A spherical inextensible balloon filled with hydrogen is at rest in air (Molar mass 30 gm/mol). The volume of balloon is V = 1m³. The temperature (300 K) and pressure (100kPa) of hydrogen can be assumed to be the same as that of the surrounding air. Assume the temperature to be constant. (A) Mass of the balloon without hydrogen is nearly 1.12 kg (B) Assuming barometric formula, the balloon is in stable equilibrium for displacement in vertical direction. (C) Assuming barometric formula, the balloon is in unstable equilibrium for displacement in vertical direction. (D) The buoyant force is 15 times the weight of hydrogen filled in the balloon (in magnitude)
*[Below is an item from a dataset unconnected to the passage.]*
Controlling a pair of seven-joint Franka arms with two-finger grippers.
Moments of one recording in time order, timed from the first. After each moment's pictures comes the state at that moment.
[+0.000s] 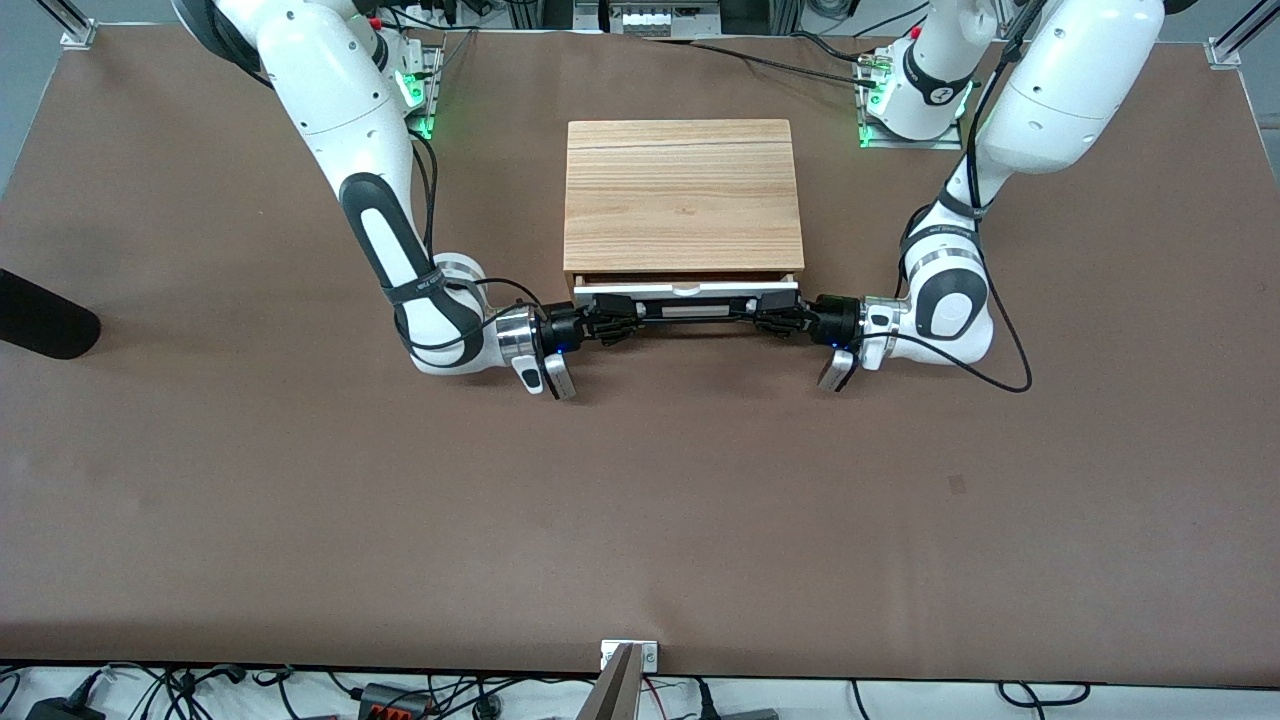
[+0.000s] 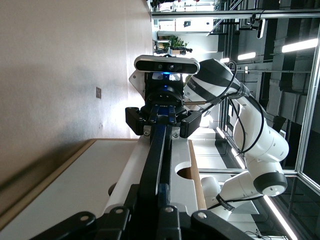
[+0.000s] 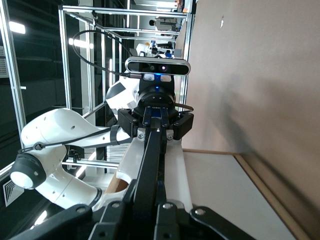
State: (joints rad) left arm -0.09 0.63 -0.12 -2.02 -1.57 1.71 1.08; right arm 0.47 0.83 0.01 -1.70 1.82 1.75 -1.06
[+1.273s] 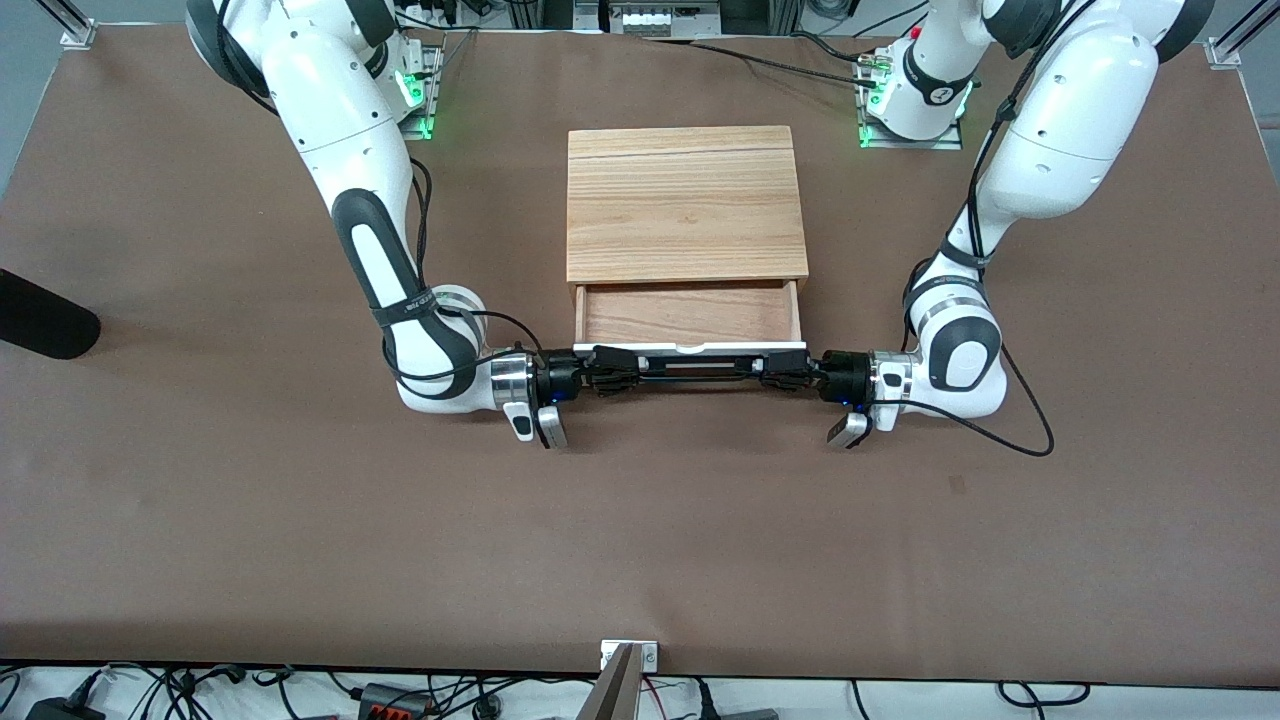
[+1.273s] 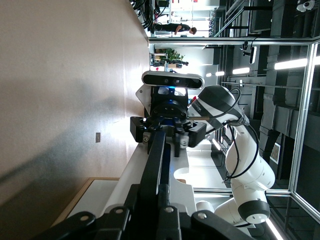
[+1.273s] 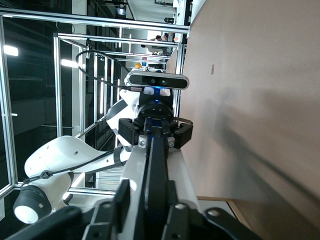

• A. Mass of the balloon without hydrogen is nearly 1.12 kg
• B. Assuming barometric formula, the balloon is in stable equilibrium for displacement in vertical direction.
• C. Assuming barometric formula, the balloon is in unstable equilibrium for displacement in vertical direction.
• D. The buoyant force is 15 times the weight of hydrogen filled in the balloon (in magnitude)

Answer 1

Answer: (A), (B), (D)

A, B, D

Answer 2

The number of moles of hydrogen is calculated using the ideal gas law: $n = \frac{PV}{RT} = \frac{(100 \times 10^3 \text{ Pa})(1 \text{ m}^3)}{(8.314 \text{ J/(mol·K)})(300 \text{ K})} \approx 40.09 \text{ mol}$. The mass of hydrogen is $m_{H_2} = n \times M_{H_2} = 40.09 \text{ mol} \times 0.002 \text{ kg/mol} \approx 0.0802 \text{ kg}$. The mass of displaced air is $m_{air} = n \times M_{air} = 40.09 \text{ mol} \times 0.03 \text{ kg/mol} \approx 1.203 \text{ kg}$. The mass of the balloon is $m_{balloon} = m_{air} - m_{H_2} = 1.203 \text{ kg} - 0.0802 \text{ kg} \approx 1.123 \text{ kg}$. (Option A is correct). The buoyant force is $F_B = m_{air} g$ and the weight of hydrogen is $W_{H_2} = m_{H_2} g$. The ratio $\frac{F_B}{W_{H_2}} = \frac{m_{air}}{m_{H_2}} \approx \frac{1.203}{0.0802} \approx 15.0$. (Option D is correct). For vertical equilibrium, the buoyant force $F_B(h) = \rho_{air}(h) V g$. The atmospheric density decreases with height ($\rho_{air}(h) = \rho_0 e^{-M_{air}gh/RT}$). A small upward displacement increases height, decreasing density and thus buoyant force, resulting in a downward restoring force. A small downward displacement decreases height, increasing density and buoyant force, resulting in an upward restoring force. This indicates stable equilibrium. (Option B is correct, C is incorrect).